Bookstaber on the Limits of Capitalism

What can we do so that we’re not fighting yesterday’s war?

That was the question posed by Richard Bookstaber when he spoke at the sixth annual MIT Sloan Investment Management Conference on April 29. Bookstaber, a Senior Policy advisor to the SEC and to the Financial Security Oversight Council, offered an elucidating perspective on the origins of economic crises and the proper role of regulation.

Bookstaber’s main assertion was that unrestrained capitalism, contrary to classical economic theory, creates incentives that fail to optimize social welfare and ultimately devolve into socialism– as he put it, that “unrestrained capitalism ultimately isn’t capitalism,” because these misaligned incentives force governments to intervene in order to optimize the well-being of their citizenry.

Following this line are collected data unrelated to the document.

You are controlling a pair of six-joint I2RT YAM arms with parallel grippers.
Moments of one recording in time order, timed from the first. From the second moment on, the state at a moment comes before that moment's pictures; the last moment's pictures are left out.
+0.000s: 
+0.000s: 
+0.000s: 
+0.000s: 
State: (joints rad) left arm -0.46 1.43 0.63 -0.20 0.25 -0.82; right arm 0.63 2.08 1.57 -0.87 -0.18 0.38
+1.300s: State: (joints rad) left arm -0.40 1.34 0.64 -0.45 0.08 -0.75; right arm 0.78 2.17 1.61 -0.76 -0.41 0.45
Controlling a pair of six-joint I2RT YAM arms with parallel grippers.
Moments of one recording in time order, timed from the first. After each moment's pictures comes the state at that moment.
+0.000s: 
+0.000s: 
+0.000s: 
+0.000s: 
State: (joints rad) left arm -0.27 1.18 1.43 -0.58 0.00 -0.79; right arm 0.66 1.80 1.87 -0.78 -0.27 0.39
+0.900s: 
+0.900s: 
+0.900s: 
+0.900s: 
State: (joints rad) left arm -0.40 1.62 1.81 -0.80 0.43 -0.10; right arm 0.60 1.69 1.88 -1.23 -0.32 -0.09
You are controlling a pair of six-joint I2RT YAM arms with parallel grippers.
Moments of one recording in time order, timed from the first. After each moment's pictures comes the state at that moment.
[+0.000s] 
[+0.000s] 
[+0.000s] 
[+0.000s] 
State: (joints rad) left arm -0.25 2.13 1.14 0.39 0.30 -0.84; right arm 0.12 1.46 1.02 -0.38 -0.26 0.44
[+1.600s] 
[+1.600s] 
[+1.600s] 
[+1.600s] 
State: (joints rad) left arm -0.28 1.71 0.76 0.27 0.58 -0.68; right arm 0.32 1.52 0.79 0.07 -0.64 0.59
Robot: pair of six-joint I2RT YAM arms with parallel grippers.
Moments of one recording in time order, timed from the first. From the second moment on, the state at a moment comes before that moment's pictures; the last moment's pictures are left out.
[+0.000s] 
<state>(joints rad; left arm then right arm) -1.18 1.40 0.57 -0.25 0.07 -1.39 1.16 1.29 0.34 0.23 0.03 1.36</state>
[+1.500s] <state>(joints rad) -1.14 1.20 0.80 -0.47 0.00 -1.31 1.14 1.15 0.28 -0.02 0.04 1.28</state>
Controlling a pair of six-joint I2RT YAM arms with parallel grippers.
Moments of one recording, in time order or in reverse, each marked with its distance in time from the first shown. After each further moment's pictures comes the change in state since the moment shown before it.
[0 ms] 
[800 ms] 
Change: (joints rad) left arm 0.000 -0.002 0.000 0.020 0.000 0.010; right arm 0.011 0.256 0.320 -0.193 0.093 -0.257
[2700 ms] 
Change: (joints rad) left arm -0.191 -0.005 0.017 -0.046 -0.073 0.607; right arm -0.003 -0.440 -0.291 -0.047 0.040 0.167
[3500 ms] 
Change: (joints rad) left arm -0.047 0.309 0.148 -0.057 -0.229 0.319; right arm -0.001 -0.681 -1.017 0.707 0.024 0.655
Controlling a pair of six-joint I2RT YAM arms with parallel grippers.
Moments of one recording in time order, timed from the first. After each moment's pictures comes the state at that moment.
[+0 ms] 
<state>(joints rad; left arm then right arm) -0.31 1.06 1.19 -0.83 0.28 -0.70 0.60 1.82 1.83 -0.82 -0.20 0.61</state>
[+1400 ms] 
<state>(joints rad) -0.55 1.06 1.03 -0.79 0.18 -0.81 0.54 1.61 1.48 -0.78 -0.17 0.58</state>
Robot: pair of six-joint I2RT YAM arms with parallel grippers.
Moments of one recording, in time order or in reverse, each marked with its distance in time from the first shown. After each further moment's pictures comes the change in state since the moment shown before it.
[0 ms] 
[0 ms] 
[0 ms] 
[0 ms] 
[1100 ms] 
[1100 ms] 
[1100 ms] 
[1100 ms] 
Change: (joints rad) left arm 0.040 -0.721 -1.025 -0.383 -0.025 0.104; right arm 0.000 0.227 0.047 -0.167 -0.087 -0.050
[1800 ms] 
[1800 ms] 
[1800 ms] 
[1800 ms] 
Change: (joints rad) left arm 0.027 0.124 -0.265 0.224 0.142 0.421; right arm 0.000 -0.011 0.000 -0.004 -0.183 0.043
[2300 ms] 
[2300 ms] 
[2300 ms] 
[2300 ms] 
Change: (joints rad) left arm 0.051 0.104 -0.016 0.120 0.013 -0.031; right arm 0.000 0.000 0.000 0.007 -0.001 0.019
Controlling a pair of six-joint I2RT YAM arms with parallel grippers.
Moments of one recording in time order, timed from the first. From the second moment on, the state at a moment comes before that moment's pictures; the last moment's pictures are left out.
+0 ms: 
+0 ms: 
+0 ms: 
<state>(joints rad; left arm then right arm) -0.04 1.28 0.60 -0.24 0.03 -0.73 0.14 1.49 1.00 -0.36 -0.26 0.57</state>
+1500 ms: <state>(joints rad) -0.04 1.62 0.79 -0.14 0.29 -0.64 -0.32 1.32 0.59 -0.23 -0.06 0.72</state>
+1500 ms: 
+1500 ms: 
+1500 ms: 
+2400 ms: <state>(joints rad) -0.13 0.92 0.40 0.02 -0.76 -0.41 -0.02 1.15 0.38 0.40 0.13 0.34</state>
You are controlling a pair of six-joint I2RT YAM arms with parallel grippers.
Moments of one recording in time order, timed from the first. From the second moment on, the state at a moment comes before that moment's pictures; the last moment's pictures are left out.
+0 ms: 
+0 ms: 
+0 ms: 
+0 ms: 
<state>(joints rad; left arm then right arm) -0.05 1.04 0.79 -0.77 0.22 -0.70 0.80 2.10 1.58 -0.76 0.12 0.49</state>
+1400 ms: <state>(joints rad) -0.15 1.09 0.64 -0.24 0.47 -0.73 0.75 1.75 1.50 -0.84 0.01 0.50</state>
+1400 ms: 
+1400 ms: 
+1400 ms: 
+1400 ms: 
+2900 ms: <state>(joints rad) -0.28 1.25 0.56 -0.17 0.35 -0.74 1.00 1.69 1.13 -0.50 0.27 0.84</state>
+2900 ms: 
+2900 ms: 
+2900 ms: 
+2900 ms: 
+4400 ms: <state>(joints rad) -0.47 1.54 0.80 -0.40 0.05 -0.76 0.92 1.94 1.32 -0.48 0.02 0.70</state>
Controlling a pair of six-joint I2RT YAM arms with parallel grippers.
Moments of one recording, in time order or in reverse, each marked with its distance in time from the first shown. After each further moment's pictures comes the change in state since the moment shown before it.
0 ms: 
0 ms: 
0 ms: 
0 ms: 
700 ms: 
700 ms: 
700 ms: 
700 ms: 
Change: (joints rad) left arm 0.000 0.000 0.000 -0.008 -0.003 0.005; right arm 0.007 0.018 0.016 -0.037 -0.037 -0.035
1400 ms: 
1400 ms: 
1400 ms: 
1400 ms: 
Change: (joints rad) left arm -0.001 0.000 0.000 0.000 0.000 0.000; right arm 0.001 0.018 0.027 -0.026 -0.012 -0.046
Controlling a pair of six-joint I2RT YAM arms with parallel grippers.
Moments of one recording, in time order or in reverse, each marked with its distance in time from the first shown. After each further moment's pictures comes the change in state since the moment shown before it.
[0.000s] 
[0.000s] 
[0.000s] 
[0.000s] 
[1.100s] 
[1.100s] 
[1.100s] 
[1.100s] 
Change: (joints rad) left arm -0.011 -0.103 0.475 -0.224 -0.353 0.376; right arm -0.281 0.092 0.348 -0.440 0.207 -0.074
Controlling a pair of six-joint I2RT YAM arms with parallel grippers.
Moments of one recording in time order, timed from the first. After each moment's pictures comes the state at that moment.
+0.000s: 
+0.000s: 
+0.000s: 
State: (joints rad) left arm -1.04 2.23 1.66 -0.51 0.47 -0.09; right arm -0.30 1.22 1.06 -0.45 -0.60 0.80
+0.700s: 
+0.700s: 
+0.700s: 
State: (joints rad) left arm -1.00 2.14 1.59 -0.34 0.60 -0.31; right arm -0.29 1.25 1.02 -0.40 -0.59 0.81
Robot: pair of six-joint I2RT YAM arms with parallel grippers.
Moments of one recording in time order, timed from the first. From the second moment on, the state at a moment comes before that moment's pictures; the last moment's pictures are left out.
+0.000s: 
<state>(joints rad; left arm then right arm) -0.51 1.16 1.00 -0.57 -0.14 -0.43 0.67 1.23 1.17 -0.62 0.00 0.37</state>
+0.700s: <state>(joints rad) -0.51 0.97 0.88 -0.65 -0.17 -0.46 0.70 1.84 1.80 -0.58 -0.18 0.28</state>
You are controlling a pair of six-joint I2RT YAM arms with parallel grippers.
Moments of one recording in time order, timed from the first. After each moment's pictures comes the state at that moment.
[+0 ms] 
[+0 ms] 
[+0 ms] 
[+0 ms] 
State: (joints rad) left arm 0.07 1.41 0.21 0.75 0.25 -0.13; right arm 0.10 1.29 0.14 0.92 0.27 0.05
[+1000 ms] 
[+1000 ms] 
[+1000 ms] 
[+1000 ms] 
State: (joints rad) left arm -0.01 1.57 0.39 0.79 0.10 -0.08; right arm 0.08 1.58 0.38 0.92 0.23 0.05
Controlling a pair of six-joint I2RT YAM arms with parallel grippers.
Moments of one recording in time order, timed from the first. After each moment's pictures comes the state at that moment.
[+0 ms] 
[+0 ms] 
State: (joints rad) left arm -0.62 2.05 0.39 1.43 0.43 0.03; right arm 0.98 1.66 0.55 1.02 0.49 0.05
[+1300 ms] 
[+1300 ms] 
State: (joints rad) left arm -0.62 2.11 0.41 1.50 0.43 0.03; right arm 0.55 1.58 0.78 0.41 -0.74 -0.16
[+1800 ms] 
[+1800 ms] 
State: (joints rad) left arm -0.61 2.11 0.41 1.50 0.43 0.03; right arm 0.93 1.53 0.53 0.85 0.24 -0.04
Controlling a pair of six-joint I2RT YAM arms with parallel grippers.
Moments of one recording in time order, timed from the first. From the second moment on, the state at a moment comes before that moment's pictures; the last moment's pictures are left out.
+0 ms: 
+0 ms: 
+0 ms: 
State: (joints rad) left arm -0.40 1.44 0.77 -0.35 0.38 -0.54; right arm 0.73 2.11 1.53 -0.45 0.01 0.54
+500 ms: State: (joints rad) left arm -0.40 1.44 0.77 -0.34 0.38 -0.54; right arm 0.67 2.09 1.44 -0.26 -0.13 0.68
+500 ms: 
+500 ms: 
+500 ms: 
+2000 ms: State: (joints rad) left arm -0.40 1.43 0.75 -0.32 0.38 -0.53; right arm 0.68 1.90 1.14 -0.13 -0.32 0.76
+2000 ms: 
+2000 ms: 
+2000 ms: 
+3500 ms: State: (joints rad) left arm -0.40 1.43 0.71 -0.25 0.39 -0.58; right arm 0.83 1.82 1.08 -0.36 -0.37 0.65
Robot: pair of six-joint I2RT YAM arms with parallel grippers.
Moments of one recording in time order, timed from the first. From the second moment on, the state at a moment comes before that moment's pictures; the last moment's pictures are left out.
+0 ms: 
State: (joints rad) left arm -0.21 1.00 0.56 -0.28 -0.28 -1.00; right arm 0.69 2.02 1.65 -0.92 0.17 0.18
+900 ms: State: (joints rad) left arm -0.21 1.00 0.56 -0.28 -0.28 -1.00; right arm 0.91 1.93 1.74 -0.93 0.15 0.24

While we cannot predict the source of our next financial crisis, Bookstaber said – although he expressed no doubt that it was coming – we should look towards unregulated industries. Banks, he said, are currently under too much scrutiny to pose much risk to the economy. The warning sign that Bookstaber most emphasized was the complexity of a system.

Bookstaber laid the blame for the 2008 crash on two factors: complexity and “tight coupling.” In this context, tight coupling is the “causal relationships” we tend to create with ETFs and globalized market interactions. It serves to increase complexity and to propagate the shock of crisis much more quickly and widely than it otherwise could spread. Ultimately, however, Bookstaber said complexity is the real villain.

Bookstaber’s primary concern with complex markets is that they are difficult to understand. While some may understand what is happening in a highly complex system, the vast majority of participants are unlikely to fully grasp its dynamics, which weakens the assumption of perfect information used by classical economists to justify the free market. When market participants act in an effective state of ignorance, there is a high likelihood that they will make suboptimal decisions. This is what happened with risk allocation in our recent recession.

Bookstaber took special note of so-called “financial engineers” in his talk. To call them “engineers,” he claimed, was misleading. Engineers design bridges and stable structures. In contrast, he declared, “financial engineers are going to war instead of building hospitals.” The use of risk management tools developed in scientific fields, such as physics, engineering and biology, is inappropriate in finance, said Bookstaber. The origin of the risk in the former professions is entirely different from that of financial risk. This assertion ultimately stems from Bookstaber’s description of financial activities as “war.”